Saul Landau: In Angolaem África, o que você fez?
Gerardo Hernández: Fui como segundo em comando em um pelotão de escoteiros. Primeiro, nossa turma recebeu treinamento geral. Então nos juntamos a diferentes unidades ao longo Angola. eu fui colocado em Cabinda, na 10ª Brigada de Tanques, 11º grupo tático. O tenente saiu e eu me tornei líder de pelotão até a chegada do seu substituto. Nossa missão era explorar uma parte do norte de Angola, muito perto do Congo, uma combinação de selva e deserto. Para proteger as nossas tropas, explorámos a área em redor da unidade, à procura de indícios de actividade inimiga. Exploraríamos, junto com os engenheiros de combate, e inspecionaríamos as estradas utilizadas pelos veículos de nossa unidade.
Por exemplo, usávamos um poço para tirar água da unidade e nossos caminhões tinham que ir até lá. Para evitar que o inimigo colocasse minas, patrulhamos a área com engenheiros de combate para localizar as minas.

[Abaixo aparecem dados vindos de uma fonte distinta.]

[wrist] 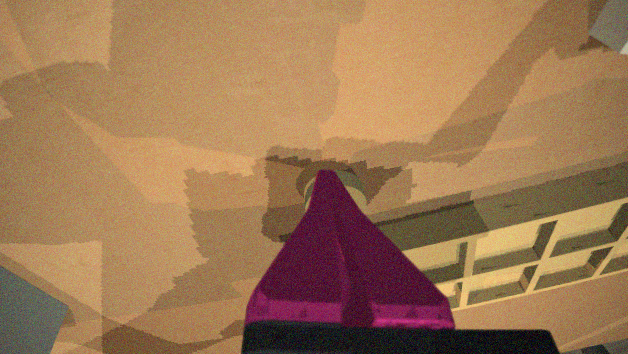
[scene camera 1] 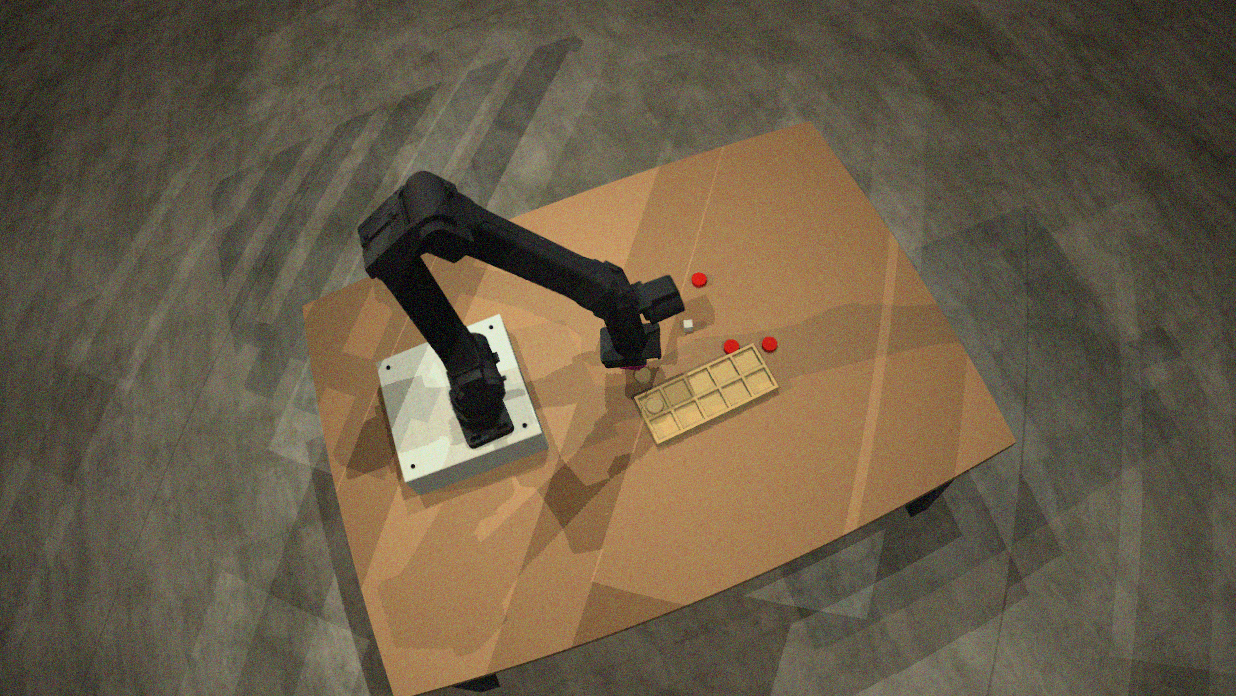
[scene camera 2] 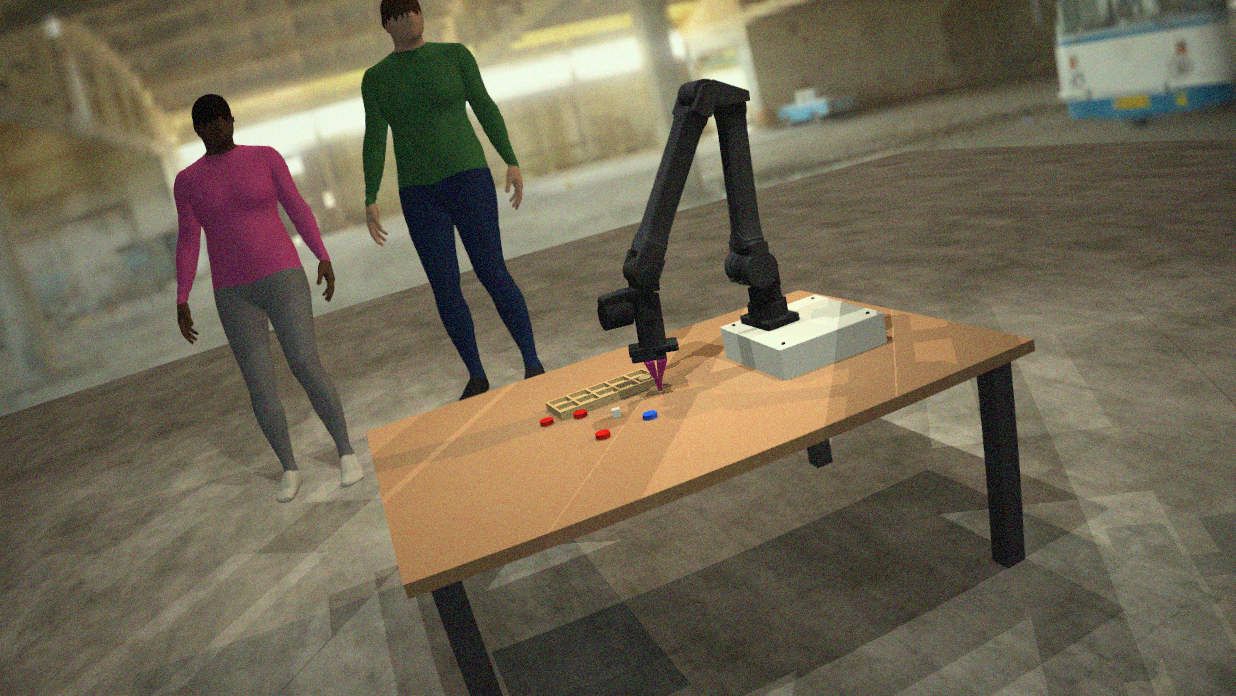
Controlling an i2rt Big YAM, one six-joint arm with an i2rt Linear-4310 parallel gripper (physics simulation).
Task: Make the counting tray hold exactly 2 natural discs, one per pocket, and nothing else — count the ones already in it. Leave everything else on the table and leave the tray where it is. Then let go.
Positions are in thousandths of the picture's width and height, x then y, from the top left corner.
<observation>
My gripper shows in the wrist view (517, 510), in scene camera 1 (517, 528) and in scene camera 2 (534, 560). A wooden counting tray shows in the wrist view (891, 665), in scene camera 1 (581, 560) and in scene camera 2 (507, 554).
</observation>
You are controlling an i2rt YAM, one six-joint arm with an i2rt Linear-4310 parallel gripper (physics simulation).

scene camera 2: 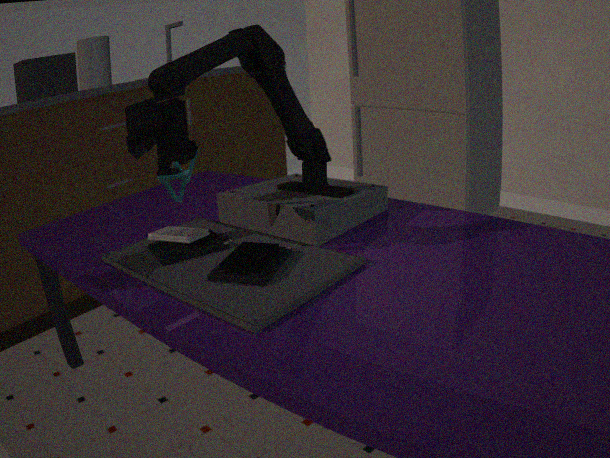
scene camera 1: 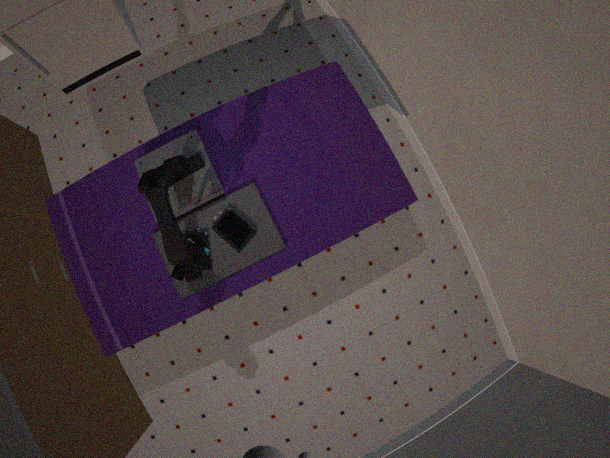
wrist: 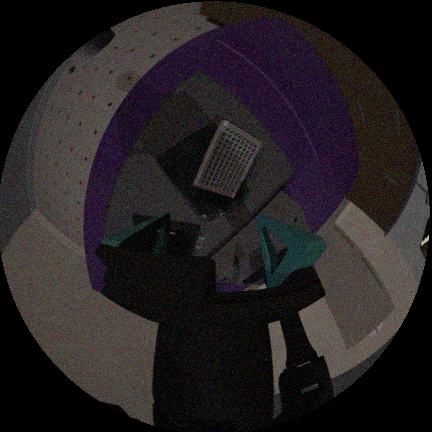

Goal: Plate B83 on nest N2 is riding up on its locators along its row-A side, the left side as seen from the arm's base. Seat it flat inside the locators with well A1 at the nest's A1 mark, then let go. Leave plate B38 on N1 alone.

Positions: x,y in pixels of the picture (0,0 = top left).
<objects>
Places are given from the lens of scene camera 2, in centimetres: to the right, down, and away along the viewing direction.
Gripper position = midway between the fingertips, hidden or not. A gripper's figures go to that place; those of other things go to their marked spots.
gripper [scene camera 2: 182,191]: -27, -8, 104
dark nest [scene camera 2: 166,252]: -31, 5, 105
</objects>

Estive lá de 1989 a 1990. A imprensa disse que fiz missões de combate. Há uma grande diferença entre uma missão de combate e uma ação de combate. O pelotão de reconhecimento cumpriu sua missão sem entrar em combate. Concluímos 64 missões de combate, mas nunca tive nenhuma ação de combate. Apesar de ser a última fase da colaboração cubana no Angola, tive camaradas que encontraram minas inimigas.
Landau: Você poderia falar sobre morar em Miami? Como a vida se compara com Havana?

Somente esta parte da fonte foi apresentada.